## Problem requirements
Transcribe the closing lines of the listing exactly, starting at the one that contains "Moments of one" and including the last.

## Dataset content
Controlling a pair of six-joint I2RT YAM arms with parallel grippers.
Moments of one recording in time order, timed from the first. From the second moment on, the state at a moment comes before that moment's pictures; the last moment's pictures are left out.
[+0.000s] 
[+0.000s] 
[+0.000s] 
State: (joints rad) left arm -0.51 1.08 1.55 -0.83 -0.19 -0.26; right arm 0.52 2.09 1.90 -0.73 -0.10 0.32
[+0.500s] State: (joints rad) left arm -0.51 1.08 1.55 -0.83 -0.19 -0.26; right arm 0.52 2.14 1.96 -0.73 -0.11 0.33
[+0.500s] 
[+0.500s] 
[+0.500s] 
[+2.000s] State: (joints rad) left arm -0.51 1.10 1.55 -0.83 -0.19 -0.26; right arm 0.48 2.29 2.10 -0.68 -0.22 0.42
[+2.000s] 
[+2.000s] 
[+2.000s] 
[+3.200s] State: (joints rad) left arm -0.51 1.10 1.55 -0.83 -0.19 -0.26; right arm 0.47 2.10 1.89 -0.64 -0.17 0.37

## Result
Moments of one recording in time order, timed from the first. From the second moment on, the state at a moment comes before that moment's pictures; the last moment's pictures are left out.
[+0.000s] 
[+0.000s] 
[+0.000s] 
State: (joints rad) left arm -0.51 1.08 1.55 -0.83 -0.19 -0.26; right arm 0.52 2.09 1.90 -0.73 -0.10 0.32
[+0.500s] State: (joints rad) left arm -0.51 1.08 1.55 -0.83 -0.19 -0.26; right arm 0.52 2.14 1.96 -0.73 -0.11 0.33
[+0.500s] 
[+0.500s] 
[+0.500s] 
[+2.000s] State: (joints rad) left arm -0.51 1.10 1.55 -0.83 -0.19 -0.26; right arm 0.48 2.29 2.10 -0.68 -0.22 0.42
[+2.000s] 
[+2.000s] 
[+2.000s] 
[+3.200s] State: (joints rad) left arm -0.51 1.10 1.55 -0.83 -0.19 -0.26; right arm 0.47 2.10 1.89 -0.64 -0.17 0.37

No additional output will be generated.